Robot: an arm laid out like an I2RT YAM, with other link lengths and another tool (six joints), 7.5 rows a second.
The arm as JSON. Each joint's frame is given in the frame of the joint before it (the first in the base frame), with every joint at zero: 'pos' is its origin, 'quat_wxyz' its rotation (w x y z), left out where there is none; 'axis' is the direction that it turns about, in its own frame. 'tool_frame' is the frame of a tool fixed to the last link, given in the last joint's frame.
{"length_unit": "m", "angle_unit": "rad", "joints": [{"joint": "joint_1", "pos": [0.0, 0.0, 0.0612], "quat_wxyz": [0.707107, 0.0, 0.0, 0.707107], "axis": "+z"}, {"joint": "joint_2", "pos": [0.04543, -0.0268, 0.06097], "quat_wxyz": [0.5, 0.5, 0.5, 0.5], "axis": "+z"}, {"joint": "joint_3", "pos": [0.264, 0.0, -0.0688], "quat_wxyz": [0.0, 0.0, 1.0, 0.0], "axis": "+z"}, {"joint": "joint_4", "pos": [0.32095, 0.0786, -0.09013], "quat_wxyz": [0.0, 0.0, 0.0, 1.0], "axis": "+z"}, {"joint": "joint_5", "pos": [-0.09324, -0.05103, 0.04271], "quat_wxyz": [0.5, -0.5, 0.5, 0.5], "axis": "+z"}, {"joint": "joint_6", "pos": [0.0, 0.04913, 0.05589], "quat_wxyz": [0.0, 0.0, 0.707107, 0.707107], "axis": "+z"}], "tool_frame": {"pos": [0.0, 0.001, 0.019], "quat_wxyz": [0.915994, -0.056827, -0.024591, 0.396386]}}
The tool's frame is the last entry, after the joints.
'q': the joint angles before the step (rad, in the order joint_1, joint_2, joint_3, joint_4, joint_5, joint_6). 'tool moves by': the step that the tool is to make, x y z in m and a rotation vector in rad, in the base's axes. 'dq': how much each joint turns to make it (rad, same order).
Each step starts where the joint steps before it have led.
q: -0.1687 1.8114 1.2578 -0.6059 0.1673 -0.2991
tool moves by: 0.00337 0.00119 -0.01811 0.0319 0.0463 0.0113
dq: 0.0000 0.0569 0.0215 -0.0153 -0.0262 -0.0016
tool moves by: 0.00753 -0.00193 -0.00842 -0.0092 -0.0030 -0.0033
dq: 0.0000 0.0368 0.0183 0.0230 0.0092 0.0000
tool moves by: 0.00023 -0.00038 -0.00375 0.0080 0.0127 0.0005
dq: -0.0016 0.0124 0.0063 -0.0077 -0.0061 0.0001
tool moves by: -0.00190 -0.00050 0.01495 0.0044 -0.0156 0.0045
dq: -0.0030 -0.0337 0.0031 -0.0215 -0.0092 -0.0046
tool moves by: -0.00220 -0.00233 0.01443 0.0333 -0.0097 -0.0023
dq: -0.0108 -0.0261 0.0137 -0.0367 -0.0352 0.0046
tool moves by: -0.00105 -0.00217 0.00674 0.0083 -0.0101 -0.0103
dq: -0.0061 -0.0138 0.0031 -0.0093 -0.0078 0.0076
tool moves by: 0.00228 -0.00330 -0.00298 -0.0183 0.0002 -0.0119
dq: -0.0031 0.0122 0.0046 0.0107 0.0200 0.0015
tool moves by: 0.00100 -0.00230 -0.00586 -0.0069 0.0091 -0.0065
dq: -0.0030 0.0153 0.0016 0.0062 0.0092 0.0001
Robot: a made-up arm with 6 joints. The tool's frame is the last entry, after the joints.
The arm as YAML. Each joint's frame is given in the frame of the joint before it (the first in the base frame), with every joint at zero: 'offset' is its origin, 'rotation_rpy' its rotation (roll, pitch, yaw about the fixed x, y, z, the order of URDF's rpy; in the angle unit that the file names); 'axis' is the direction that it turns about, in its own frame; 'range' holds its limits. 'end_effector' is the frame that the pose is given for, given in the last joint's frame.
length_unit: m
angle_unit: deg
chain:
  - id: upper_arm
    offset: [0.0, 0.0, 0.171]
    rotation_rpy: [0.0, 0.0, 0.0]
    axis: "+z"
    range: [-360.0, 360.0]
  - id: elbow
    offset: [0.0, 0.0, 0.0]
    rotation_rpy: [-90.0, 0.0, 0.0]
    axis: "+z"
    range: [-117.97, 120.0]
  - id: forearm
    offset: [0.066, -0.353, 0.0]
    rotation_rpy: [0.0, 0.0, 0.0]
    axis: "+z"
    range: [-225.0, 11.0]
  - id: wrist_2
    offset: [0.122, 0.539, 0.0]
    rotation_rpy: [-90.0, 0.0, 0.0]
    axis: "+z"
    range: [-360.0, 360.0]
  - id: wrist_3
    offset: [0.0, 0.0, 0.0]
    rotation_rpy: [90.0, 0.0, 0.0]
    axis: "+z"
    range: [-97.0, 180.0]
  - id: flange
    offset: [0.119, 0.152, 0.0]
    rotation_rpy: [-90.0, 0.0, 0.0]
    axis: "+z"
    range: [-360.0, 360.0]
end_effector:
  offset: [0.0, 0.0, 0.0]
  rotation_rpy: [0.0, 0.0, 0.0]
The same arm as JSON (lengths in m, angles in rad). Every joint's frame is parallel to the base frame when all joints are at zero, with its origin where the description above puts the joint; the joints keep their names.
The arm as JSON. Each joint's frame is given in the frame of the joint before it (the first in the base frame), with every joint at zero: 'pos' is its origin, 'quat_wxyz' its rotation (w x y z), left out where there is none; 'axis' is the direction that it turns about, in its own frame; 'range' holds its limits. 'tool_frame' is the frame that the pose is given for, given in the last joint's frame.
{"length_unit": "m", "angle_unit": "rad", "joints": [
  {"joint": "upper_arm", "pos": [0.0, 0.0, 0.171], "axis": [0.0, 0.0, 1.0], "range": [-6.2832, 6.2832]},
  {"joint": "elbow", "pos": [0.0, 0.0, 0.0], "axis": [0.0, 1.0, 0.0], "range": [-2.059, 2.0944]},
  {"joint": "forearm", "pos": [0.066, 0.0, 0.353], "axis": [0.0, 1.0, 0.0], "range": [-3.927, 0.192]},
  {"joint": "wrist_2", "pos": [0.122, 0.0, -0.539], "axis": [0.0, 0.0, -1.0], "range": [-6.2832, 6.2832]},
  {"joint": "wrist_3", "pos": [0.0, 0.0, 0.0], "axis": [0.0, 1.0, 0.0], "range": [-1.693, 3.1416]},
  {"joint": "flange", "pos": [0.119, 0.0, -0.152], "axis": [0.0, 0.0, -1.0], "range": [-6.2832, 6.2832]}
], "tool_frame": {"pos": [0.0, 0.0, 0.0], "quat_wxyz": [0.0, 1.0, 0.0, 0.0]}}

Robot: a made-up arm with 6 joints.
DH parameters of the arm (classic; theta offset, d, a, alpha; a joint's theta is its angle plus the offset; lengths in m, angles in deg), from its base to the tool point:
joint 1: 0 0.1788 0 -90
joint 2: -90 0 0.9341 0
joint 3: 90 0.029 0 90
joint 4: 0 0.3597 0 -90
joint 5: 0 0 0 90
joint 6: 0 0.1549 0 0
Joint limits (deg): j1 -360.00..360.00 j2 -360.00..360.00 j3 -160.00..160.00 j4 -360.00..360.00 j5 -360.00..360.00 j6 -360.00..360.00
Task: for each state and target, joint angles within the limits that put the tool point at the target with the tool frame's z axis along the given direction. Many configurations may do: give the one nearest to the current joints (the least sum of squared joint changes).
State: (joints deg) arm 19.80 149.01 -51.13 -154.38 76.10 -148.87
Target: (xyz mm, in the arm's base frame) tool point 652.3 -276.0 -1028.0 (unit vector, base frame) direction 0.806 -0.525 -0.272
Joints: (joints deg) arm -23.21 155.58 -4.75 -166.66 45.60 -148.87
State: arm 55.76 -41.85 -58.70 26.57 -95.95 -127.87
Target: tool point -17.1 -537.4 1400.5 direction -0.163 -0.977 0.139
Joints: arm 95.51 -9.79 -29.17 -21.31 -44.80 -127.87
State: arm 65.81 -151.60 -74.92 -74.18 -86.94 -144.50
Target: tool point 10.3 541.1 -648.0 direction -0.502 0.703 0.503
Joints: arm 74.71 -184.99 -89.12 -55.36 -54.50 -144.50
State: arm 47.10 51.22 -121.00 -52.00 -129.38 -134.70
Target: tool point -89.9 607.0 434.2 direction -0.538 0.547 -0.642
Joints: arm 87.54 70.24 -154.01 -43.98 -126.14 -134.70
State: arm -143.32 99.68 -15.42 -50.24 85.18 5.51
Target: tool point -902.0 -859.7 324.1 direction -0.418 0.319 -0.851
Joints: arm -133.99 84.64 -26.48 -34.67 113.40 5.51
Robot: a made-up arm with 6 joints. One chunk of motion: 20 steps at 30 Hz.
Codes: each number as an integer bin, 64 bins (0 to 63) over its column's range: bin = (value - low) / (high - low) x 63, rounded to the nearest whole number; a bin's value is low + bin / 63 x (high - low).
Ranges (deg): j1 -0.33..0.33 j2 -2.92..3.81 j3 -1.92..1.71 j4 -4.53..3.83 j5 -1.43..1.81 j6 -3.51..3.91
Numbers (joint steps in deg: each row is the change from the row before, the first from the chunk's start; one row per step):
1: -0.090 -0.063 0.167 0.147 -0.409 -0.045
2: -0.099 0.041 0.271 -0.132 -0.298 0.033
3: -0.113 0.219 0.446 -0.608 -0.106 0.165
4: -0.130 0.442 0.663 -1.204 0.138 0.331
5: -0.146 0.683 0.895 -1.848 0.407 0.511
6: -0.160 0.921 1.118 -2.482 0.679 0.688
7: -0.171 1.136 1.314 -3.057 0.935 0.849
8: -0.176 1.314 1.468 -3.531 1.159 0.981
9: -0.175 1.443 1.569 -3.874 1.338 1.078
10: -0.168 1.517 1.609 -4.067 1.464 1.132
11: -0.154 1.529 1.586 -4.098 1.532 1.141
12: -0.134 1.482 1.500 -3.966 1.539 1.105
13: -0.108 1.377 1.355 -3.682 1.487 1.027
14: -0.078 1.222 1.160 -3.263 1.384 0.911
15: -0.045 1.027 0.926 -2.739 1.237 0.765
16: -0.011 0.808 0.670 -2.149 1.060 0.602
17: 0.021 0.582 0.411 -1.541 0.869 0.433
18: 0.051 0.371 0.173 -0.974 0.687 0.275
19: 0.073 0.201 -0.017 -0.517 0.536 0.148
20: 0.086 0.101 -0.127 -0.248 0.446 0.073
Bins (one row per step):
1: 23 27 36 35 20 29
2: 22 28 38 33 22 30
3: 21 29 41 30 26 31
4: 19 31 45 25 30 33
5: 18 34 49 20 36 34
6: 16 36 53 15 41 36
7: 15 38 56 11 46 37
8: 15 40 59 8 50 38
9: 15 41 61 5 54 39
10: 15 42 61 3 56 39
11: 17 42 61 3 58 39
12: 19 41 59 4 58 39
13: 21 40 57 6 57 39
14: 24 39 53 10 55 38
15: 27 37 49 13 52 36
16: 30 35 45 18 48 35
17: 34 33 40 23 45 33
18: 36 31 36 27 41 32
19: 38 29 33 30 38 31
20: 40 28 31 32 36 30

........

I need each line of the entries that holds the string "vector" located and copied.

'q': the joint angles before the step (rad, in the order joint_1, joint_2, joint_3, joint_4, joint_5, joint_6). 'tool moves by': the step that the tool is to make, x y z in m and a rotation vector in rad, in the base's axes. 'dq': how much each joint turns to make it (rad, same order).
Target: (xyz mm, in the arm's base frame) tool point 652.3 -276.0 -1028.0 (unit vector, base frame) direction 0.806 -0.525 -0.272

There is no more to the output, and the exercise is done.